Jaime Martinez Soto has created an innovative system of financing, ownership and management of solar panels, which is helping boost this source of energy in Mexico. As a result of the energy reform approved by the Peña Nieto administration in 2013, Mr. Martinez discovered that there were countless opportunities in the renewable energy sector. In November of that year, he created, with his friend Luis Roberto Perez Aguirre, the Terra Project, an investment fund whose capital is used to buy solar panels that are mainly installed in homes. Nowadays, they have a list of more than 2,000 customers distributed in over 12 cities in Mexico. Eight investors own the panels and sign a contract for 10 years. The company acquires the solar systems, mainly, in Mexico, the United States, Germany and Canada, and installs them in homes that belong to the High Consumption Domestic Rate (DAC is the Spanish acronym).

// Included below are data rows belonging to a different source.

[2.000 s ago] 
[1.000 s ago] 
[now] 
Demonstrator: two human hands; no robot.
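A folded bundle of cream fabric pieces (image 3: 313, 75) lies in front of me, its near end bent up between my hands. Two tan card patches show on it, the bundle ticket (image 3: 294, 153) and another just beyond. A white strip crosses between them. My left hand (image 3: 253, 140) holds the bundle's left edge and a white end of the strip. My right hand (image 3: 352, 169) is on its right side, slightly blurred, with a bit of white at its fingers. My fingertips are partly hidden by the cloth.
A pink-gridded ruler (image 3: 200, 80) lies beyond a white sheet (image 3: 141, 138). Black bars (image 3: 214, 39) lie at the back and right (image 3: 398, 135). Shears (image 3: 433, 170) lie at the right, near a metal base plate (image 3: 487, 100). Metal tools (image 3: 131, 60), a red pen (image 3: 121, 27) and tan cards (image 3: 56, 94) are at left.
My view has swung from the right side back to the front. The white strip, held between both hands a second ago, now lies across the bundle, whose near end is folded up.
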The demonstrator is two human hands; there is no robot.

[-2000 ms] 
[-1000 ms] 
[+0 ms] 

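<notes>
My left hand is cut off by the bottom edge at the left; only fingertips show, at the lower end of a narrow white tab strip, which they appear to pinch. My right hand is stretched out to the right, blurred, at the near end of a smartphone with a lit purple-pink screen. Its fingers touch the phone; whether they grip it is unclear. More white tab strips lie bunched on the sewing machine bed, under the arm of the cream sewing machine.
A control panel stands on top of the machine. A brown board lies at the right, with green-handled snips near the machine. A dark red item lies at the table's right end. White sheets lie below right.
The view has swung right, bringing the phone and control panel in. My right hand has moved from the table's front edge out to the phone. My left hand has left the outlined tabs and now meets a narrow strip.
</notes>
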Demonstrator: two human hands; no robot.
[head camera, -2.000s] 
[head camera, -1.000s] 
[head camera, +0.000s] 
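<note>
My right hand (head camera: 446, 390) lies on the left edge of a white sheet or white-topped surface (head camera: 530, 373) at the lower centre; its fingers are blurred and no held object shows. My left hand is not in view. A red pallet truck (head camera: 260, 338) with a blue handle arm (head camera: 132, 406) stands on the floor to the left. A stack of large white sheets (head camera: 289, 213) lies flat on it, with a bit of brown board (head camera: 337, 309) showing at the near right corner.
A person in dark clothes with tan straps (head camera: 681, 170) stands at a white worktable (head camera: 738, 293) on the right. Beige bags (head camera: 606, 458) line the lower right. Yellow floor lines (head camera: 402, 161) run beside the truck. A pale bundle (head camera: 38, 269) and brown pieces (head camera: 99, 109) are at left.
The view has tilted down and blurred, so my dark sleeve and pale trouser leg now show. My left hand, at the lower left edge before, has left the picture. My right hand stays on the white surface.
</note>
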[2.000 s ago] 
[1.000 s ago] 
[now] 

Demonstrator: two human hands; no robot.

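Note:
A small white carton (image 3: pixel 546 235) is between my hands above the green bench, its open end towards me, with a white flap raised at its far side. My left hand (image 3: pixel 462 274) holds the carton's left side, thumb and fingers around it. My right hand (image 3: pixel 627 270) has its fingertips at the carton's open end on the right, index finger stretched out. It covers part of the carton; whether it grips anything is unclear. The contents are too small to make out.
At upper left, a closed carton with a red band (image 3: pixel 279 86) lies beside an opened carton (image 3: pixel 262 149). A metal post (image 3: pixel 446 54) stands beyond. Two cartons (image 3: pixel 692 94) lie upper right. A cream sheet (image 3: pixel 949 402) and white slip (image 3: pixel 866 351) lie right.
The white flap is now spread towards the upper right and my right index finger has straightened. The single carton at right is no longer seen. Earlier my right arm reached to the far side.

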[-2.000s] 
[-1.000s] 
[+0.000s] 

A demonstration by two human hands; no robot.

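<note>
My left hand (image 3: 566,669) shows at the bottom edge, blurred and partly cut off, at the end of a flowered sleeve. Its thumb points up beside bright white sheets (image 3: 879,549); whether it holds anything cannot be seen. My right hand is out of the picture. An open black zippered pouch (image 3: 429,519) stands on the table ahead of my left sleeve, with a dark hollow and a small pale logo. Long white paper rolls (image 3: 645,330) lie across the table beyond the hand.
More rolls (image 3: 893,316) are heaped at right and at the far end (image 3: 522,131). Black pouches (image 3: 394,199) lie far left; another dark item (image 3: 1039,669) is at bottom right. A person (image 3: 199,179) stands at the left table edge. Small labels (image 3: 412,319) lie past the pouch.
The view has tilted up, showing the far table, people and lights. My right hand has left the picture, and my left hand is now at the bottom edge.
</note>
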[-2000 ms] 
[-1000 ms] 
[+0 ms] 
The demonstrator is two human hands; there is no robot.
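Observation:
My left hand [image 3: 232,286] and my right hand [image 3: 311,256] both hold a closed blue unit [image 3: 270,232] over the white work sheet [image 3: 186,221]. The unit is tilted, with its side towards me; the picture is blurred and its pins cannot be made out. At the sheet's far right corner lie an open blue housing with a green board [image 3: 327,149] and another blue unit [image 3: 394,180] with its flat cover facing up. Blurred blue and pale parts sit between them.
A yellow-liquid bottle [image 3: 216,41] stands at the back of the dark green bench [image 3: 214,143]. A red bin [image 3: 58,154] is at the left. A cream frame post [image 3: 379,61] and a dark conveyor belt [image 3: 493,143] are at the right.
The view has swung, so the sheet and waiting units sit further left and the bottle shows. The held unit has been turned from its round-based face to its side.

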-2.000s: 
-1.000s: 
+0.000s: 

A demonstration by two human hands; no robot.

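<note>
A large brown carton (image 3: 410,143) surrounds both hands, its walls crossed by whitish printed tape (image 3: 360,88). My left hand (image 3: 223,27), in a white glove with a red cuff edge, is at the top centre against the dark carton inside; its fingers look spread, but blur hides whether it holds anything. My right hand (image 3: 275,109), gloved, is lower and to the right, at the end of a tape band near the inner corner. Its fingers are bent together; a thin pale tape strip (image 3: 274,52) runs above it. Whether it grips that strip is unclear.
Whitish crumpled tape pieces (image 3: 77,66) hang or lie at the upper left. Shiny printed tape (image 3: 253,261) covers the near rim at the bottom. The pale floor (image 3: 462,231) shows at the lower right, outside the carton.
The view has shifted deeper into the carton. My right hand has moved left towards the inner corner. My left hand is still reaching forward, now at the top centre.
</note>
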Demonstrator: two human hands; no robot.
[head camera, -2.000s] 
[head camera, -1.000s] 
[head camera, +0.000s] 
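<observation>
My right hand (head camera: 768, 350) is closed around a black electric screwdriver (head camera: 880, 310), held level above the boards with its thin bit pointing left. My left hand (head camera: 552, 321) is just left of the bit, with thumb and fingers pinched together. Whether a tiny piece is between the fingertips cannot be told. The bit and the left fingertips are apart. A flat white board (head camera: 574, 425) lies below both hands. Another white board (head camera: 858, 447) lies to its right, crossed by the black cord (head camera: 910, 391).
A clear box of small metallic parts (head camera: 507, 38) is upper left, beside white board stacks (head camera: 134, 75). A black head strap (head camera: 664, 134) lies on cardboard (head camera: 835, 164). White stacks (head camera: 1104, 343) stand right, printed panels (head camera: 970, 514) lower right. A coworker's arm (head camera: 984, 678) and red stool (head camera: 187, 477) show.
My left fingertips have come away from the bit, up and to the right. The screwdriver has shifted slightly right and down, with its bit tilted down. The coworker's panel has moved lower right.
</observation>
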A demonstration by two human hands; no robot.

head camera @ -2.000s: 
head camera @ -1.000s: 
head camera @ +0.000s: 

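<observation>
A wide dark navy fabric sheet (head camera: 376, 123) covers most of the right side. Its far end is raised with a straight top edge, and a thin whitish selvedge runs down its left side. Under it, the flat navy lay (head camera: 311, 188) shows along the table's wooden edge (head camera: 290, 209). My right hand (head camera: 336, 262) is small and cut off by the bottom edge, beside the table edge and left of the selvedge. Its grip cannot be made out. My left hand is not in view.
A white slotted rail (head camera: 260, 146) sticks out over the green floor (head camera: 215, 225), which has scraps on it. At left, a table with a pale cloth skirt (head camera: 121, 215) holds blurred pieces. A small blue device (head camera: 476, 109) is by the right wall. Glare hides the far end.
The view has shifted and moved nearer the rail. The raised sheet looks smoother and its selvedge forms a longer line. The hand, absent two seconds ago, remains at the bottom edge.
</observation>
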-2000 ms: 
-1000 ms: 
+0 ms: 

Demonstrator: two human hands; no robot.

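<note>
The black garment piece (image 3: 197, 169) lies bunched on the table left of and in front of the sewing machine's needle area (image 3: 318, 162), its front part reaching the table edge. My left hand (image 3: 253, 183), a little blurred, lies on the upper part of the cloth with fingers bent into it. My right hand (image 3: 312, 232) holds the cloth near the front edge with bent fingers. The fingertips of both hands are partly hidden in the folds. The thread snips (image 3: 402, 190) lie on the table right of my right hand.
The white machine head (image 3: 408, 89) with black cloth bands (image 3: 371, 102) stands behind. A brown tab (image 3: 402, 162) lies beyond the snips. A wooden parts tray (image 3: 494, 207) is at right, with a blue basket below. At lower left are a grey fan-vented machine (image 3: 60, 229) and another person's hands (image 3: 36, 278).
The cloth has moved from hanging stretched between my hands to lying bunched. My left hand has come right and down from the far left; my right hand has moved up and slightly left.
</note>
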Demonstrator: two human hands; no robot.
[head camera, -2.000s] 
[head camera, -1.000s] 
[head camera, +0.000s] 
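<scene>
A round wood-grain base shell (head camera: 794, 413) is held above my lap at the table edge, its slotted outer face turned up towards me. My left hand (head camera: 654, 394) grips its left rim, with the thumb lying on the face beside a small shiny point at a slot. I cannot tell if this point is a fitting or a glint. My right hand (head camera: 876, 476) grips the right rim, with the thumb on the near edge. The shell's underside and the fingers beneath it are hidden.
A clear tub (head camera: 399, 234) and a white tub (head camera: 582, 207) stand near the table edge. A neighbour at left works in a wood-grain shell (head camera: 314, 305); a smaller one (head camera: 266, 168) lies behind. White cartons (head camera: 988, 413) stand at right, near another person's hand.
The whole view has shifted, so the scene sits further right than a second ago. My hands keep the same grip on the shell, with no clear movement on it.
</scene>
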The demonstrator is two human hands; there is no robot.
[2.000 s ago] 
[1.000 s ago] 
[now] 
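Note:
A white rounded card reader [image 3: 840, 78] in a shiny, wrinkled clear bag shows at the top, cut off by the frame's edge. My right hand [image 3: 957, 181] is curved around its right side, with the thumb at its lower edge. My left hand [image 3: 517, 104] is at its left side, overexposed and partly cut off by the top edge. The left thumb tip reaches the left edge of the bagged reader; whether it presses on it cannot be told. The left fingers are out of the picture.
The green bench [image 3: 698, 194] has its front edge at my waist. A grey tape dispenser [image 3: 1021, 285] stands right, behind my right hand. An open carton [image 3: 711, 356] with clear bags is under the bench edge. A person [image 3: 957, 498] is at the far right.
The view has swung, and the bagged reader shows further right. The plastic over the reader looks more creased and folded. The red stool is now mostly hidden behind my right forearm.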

Alejandra Chavez has found the formula to turn common and affordable food, such as bread and omelets, into food capable of preventing illness. She came to this achievement through a reflection: the daily quantities of certain healthy food needed by human beings are sometimes too high to be ingested in a methodical way. Alejandra focused on making the most of beneficial compounds in that food: those known as flavonoids. For this purpose, she has developed a method that maintains its beneficial properties when introduced, in the appropriate doses, into other food. In this way, it is possible to produce functional food, enriched with these substances, in such a way that it can be affordable to the entire population, regardless of their economic resources or habitat. Flavonoids have great virtues, such as the ability to reduce the risk of colorectal cancer due to anti-inflammatory activity.
NORMA ELISABETH MARTÍNEZ
Norma has created a waterproof and disposable smart cover that detects sepsis immediately and communicates it by changing color as a result of the chemical changes of the wound it covers. But, what does sepsis mean? It is a dysfunction of the organism caused by a response to a bacterial infection. Traditionally, one of the main problems of this disease has precisely been the identification of the bacteria that causes it. Thanks to the ability of the device created by Norma Elisabeth to carry out active prevention, the savings that can be made to the healthcare system is also one of its major contributions to the hospital environment. The entrepreneur is now facing new objectives: the most important is to obtain the patent and avoid future plagiarism. On the other hand, she is working to improve the technology of the cover so that it is able to diagnose the nature of the infection and its intensity. Mrs. Martinez is looking for financial resources to take her business project to the next level.